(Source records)
=== Begin Enclosure ===

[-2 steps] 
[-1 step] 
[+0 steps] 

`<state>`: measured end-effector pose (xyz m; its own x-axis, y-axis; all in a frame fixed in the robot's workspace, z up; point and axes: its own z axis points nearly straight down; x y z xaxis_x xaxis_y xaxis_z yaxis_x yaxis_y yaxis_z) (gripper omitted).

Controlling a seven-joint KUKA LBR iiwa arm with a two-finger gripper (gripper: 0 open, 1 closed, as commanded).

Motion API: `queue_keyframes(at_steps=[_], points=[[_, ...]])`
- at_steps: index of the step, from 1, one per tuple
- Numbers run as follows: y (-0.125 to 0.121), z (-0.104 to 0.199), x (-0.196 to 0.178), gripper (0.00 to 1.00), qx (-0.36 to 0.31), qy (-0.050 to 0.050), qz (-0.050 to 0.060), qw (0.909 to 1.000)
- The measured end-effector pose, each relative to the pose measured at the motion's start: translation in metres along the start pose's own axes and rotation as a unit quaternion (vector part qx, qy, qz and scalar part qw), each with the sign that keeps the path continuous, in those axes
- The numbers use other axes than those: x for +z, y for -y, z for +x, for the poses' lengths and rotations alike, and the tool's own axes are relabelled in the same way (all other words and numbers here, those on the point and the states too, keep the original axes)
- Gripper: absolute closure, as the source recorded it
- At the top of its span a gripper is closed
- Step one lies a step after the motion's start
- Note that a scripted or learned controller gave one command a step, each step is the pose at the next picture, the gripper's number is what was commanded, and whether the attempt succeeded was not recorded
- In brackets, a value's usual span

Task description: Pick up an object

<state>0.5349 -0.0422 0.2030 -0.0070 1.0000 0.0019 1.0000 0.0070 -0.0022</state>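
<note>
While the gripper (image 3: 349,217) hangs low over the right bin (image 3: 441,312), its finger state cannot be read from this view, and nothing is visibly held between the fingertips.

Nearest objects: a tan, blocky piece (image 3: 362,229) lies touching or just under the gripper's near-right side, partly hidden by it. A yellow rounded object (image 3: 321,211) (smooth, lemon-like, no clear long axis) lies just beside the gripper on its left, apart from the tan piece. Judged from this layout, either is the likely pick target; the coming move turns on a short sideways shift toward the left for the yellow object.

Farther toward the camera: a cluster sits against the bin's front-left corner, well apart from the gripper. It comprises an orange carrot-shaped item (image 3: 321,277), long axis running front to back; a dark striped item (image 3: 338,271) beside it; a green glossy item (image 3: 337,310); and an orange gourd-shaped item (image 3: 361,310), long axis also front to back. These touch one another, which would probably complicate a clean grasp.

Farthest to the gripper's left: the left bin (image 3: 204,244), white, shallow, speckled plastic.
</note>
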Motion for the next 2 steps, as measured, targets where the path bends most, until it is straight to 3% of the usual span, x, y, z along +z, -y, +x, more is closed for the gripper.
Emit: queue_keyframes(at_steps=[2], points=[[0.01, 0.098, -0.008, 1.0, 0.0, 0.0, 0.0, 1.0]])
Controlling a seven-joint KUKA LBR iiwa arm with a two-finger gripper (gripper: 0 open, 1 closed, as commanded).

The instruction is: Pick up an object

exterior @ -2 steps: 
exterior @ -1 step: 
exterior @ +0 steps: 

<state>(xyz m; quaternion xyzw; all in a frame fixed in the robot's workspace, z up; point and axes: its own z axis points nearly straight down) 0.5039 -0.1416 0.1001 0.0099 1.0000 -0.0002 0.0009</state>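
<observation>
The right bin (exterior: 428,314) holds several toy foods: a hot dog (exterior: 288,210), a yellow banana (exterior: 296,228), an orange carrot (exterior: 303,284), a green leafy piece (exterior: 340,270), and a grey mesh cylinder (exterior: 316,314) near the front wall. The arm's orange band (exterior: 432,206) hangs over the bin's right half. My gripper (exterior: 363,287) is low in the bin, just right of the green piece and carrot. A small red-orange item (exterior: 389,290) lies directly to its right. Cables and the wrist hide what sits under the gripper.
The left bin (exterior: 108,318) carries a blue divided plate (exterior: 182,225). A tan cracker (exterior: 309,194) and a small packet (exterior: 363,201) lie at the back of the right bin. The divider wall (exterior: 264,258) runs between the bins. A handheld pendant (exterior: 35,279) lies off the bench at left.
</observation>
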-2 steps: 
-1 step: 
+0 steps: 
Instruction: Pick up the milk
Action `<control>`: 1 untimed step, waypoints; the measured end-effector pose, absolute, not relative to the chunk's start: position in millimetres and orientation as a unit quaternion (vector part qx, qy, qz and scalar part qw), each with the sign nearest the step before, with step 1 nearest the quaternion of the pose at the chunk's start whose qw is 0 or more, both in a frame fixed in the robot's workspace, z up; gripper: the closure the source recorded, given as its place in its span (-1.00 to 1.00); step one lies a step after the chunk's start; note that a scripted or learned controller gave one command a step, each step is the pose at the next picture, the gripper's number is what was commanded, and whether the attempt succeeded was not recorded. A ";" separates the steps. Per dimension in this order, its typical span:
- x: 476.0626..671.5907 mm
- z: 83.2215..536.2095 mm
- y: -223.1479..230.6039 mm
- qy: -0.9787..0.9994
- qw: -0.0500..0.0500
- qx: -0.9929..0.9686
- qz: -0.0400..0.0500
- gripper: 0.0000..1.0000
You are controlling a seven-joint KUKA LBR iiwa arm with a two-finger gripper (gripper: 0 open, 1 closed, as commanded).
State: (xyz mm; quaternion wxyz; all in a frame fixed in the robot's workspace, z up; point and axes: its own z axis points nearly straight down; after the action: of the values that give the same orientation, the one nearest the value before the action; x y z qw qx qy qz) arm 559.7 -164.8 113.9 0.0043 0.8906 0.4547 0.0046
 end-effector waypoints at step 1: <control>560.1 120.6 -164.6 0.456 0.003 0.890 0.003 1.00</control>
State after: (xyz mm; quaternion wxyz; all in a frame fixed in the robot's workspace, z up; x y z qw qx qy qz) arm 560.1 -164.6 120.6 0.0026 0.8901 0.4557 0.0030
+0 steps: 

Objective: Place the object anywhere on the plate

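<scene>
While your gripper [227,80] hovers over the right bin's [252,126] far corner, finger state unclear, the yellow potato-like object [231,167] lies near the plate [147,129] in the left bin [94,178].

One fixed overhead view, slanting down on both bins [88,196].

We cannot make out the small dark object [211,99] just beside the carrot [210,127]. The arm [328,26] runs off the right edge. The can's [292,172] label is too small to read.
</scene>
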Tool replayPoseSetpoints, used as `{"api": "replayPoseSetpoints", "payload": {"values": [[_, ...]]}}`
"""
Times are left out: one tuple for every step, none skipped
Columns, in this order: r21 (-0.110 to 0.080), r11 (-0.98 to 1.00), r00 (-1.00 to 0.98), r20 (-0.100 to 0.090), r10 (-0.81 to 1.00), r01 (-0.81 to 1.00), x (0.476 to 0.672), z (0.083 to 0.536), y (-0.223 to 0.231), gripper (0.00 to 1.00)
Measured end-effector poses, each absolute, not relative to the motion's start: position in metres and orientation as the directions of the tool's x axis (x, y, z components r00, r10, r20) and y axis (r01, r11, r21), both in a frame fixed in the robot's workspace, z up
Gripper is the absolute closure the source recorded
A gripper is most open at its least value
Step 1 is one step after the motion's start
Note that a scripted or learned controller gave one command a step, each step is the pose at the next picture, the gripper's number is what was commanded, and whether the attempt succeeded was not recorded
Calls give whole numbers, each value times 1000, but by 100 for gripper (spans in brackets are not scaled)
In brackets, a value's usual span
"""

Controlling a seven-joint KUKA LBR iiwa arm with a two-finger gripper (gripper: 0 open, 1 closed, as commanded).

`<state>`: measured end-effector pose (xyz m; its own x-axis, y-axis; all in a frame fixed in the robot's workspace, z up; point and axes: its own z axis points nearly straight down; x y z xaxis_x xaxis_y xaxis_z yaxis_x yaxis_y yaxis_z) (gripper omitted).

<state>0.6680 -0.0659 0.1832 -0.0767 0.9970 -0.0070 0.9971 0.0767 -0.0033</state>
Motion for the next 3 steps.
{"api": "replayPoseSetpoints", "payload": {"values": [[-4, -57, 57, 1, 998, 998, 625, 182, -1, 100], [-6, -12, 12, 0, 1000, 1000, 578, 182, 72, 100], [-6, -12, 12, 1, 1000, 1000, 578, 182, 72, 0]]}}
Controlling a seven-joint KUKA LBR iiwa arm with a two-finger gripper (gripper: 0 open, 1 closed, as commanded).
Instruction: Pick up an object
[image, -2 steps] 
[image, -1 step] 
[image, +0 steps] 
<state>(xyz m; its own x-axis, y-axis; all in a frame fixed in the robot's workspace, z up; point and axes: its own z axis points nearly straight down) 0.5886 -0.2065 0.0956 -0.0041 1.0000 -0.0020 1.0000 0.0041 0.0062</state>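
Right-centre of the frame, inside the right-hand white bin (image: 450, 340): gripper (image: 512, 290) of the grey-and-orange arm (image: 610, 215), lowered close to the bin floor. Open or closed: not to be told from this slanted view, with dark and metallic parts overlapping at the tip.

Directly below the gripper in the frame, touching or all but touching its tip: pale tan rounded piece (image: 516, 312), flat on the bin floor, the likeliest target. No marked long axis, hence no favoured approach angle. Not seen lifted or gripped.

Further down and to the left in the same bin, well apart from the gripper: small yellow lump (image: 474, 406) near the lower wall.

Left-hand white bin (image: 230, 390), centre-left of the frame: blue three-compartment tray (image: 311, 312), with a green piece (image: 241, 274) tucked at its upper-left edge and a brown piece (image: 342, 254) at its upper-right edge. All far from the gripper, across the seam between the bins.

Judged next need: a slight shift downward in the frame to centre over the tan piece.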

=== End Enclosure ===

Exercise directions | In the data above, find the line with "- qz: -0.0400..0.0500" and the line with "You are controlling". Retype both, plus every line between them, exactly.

Result below |
- qz: -0.0400..0.0500
- gripper: 0.0000..1.0000
You are controlling a seven-joint KUKA LBR iiwa arm with a two-finger gripper (gripper: 0 open, 1 closed, as commanded).

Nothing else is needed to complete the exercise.